In 1937 he was appointed, by William Lyon Mackenzie King, Lieutenant-Governor of the province, two years after the Social Credit came to power under William Aberhart. He became involved in a constitutional crisis when he refused to give Royal Assent to three government bills. Two of the bills would have put the province's banks under the control of the provincial government while a third, the Accurate News and Information Act, would have forced newspapers to print government rebuttals to stories the provincial cabinet objected to. All three bills were later declared unconstitutional by the Supreme Court of Canada and the Judicial Committee of the Privy Council.

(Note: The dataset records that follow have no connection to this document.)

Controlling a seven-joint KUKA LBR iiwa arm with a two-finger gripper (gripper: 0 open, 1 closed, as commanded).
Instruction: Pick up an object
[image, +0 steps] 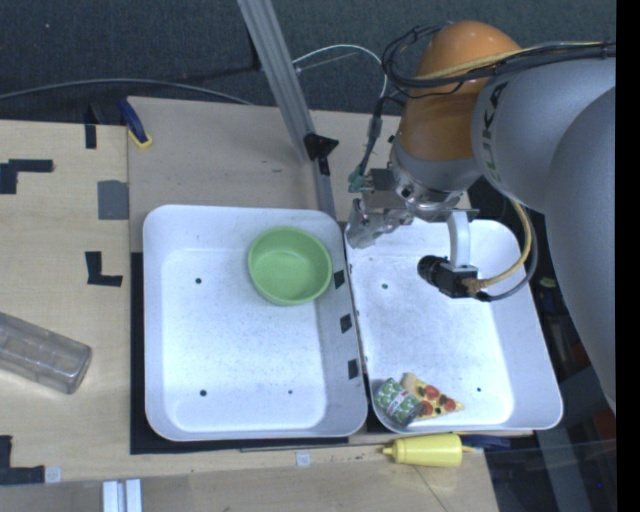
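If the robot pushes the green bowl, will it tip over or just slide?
The green bowl probably slides: it sits upright, wide and low, on the left bin's smooth floor. It looks like light plastic, so a nudge high on its rim might tip it.

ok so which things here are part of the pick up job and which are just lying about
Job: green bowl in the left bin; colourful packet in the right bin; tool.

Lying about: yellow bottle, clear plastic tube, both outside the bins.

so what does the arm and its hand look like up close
The arm is bulky, smooth grey casing with a rounded orange band above the wrist. Black and yellow cables loop around it. The hand is a small grey metal assembly, with a black cylindrical part nearby.
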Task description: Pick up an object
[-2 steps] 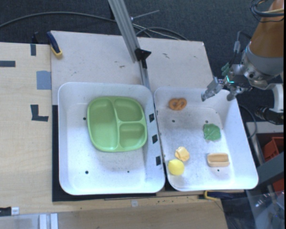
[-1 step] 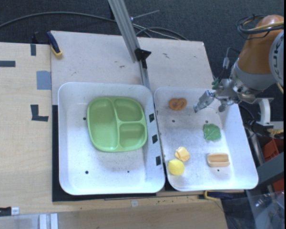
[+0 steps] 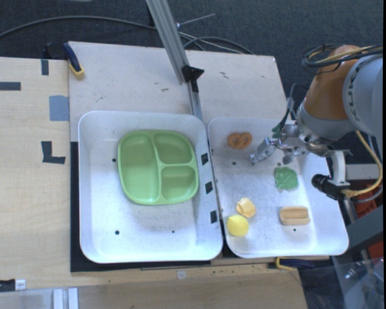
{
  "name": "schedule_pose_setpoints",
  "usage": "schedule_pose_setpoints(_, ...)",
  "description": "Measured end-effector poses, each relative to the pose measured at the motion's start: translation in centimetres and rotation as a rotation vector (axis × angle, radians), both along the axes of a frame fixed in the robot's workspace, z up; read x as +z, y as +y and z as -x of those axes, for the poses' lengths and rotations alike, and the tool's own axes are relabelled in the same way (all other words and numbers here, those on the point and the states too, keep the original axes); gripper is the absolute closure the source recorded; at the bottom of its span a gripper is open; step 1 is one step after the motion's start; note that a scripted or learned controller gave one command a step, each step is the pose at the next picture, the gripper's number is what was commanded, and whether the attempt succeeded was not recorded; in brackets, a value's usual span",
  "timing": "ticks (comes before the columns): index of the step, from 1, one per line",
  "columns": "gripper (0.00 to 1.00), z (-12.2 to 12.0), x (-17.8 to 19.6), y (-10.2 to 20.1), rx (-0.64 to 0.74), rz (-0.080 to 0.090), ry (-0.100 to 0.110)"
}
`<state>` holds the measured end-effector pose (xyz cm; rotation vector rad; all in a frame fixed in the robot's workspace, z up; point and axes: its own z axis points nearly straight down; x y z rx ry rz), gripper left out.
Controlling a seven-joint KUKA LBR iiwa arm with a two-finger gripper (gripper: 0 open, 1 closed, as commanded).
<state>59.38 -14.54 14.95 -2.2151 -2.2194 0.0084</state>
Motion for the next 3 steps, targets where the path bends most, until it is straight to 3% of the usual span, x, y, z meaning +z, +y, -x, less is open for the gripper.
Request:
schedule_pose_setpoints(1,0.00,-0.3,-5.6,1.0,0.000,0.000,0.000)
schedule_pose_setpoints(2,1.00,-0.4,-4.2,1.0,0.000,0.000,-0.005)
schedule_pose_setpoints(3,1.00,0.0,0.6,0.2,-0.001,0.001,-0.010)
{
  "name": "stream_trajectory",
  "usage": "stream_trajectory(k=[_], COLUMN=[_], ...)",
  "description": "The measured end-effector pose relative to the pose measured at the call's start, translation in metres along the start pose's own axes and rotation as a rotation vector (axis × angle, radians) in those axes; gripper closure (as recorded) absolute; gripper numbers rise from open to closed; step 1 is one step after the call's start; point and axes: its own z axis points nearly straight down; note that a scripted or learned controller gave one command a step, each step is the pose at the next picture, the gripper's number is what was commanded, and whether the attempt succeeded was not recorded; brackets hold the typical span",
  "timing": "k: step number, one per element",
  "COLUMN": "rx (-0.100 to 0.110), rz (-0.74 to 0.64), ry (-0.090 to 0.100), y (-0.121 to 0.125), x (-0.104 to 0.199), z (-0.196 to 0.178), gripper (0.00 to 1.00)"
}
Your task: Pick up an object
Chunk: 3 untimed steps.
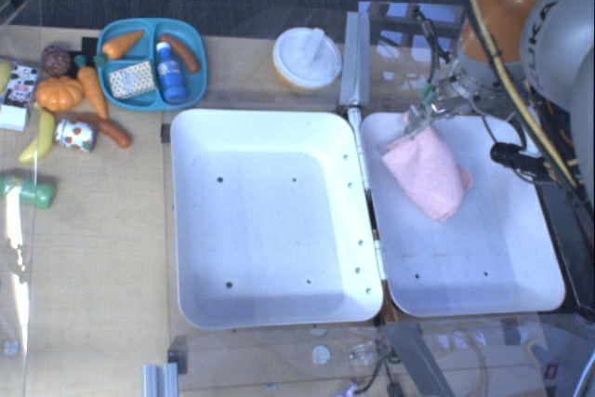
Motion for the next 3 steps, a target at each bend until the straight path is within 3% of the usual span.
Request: stream_trajectory(k=[1, 2, 3], rx=[0.002, -0.001, 0.003], rz=[0.224, 0.113, 0.151], ry=[0.001, 0.000, 0.000], y=[-0.016, -0.028, -0.021], x=[0.057, 0.063, 0.013], z=[0.001, -0.080, -0.033], gripper=[1.00, 1.00, 1.00])
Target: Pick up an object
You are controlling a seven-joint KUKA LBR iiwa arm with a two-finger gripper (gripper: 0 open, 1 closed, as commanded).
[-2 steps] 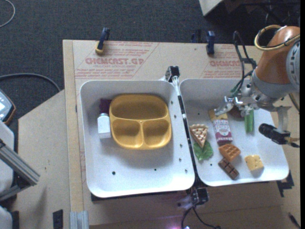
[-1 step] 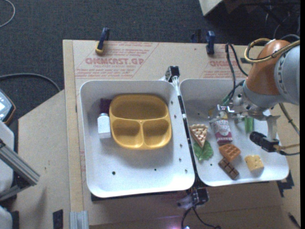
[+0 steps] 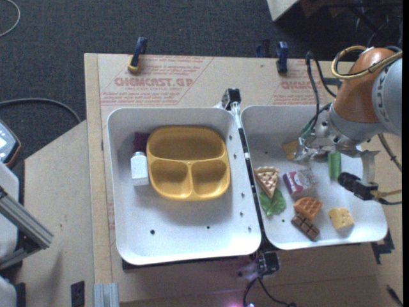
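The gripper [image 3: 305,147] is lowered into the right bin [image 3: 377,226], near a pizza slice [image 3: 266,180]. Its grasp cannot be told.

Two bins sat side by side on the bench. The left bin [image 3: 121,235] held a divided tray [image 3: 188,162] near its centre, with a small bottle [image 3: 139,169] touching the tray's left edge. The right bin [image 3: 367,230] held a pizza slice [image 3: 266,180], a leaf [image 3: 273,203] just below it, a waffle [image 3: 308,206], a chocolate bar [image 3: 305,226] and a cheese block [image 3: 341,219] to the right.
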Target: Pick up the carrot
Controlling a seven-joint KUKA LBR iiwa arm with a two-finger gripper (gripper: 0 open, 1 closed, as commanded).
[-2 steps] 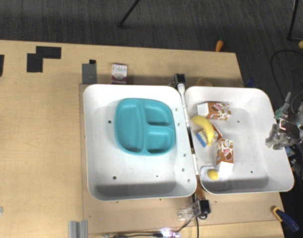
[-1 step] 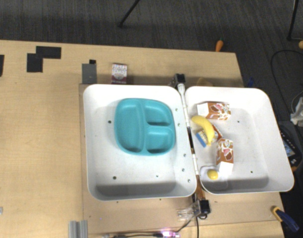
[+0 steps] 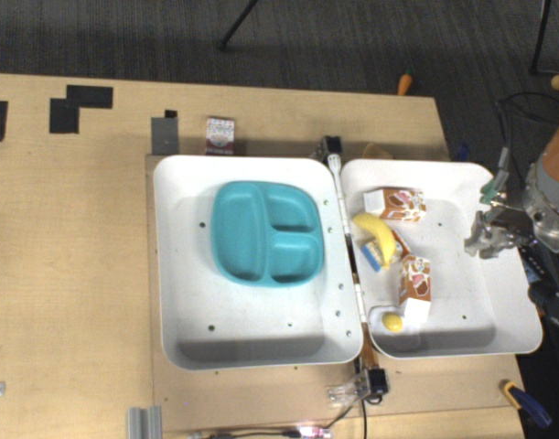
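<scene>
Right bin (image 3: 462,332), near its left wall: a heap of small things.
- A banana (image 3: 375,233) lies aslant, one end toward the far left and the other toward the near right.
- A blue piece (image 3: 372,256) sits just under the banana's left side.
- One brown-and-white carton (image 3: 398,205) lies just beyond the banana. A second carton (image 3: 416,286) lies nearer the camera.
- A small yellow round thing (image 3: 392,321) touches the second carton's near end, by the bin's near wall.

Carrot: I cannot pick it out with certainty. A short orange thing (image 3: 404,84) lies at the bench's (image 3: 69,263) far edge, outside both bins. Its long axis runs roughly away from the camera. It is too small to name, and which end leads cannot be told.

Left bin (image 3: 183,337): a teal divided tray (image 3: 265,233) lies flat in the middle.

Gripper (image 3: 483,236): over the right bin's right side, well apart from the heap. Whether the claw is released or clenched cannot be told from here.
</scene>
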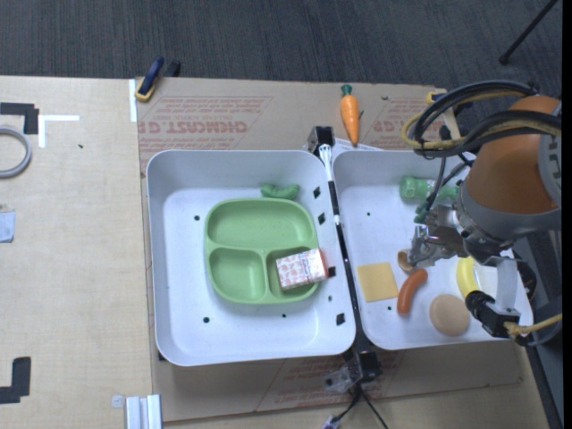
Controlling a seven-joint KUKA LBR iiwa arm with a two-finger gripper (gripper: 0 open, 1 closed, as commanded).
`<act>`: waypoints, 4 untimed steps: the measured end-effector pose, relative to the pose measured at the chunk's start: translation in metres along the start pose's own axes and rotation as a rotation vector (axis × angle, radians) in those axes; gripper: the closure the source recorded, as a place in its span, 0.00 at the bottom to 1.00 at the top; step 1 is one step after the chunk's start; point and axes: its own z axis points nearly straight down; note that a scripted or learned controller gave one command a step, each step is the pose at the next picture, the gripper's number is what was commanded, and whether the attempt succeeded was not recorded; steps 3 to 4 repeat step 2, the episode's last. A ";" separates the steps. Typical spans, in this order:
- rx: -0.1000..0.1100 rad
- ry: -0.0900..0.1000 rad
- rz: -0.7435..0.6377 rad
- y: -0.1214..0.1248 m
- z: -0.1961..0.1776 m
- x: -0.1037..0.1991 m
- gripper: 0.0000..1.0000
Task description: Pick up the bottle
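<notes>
Camera view: arm over the right bin (pixel 375 324). Hand (pixel 427 247) low inside it, just above the sausage (pixel 410 291); finger spread can't be told. Green bottle (pixel 416 189) lies at the bin's far side, partly behind the arm. Cheese slice (pixel 377 281) left of sausage; egg (pixel 449 315) right.
</notes>
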 end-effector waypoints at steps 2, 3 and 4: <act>0.000 -0.001 0.346 -0.044 -0.008 0.150 1.00; 0.000 -0.001 0.346 -0.044 -0.008 0.150 1.00; 0.000 -0.001 0.346 -0.044 -0.008 0.150 1.00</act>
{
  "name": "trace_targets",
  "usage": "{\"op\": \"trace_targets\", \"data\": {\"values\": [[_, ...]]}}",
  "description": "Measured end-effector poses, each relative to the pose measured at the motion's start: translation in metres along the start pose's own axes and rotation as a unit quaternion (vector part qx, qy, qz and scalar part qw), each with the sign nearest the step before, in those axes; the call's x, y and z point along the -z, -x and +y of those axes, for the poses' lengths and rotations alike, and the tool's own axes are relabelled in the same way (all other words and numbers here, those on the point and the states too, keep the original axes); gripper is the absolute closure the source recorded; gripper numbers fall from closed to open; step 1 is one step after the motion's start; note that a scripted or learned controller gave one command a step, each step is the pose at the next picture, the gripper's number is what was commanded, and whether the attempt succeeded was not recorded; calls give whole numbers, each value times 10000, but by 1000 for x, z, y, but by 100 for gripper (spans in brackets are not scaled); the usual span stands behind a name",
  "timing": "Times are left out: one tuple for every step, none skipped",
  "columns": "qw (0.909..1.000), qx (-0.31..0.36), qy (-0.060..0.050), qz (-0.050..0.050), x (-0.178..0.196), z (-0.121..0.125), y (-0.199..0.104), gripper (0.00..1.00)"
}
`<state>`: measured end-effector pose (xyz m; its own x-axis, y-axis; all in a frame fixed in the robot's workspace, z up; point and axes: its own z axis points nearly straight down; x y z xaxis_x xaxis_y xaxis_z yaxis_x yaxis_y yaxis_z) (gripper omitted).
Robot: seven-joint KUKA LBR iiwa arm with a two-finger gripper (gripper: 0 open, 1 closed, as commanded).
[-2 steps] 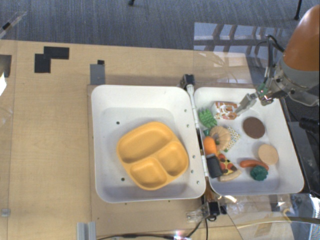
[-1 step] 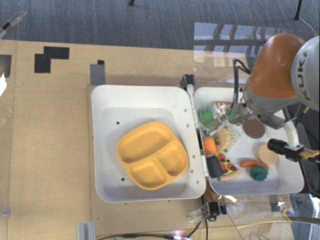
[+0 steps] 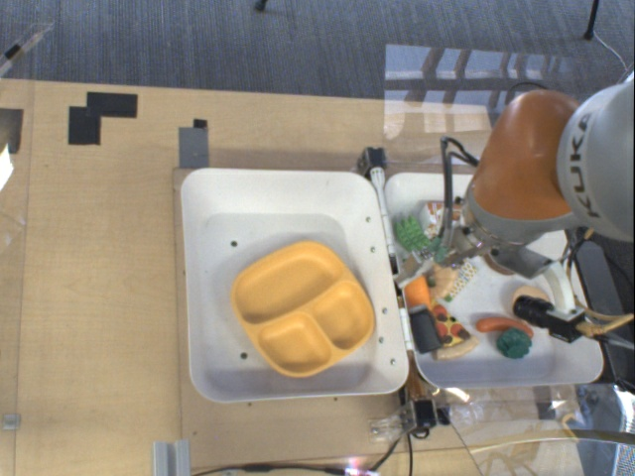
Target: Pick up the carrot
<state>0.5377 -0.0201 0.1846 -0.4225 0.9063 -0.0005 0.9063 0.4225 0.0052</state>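
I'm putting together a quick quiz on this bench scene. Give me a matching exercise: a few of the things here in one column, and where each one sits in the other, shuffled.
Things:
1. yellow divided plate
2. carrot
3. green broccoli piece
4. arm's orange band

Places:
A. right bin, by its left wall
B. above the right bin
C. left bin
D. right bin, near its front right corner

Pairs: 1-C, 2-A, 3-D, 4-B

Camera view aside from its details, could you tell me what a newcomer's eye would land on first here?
Most likely the yellow three-compartment plastic plate, lying alone in the left white shallow bin. Next, the grey arm's big orange band, looming over the right white bin, where small toy foods cluster: an orange carrot by the bin's left wall, a green broccoli piece nearer the front.
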Motion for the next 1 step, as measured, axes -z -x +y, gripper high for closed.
{"op": "trace_targets", "data": {"values": [[10000, -15, 3, -8, 1, 0, 1, 0]]}}
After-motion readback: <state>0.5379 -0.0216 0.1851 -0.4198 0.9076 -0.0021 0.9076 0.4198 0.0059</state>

In 1938, Bowen even threatened to dismiss Aberhart's government, which would have been an extraordinary use of his reserve powers. The Social Credit government remained immensely popular with the Albertan people, however, so the threat was not carried out.
He was reappointed for a second term and continued to serve as Lieutenant-Governor until 1950.
On October 25, 1906, he married Edith Oliver. They had two daughters: Margaret Gwendolyn and Emma Ruth.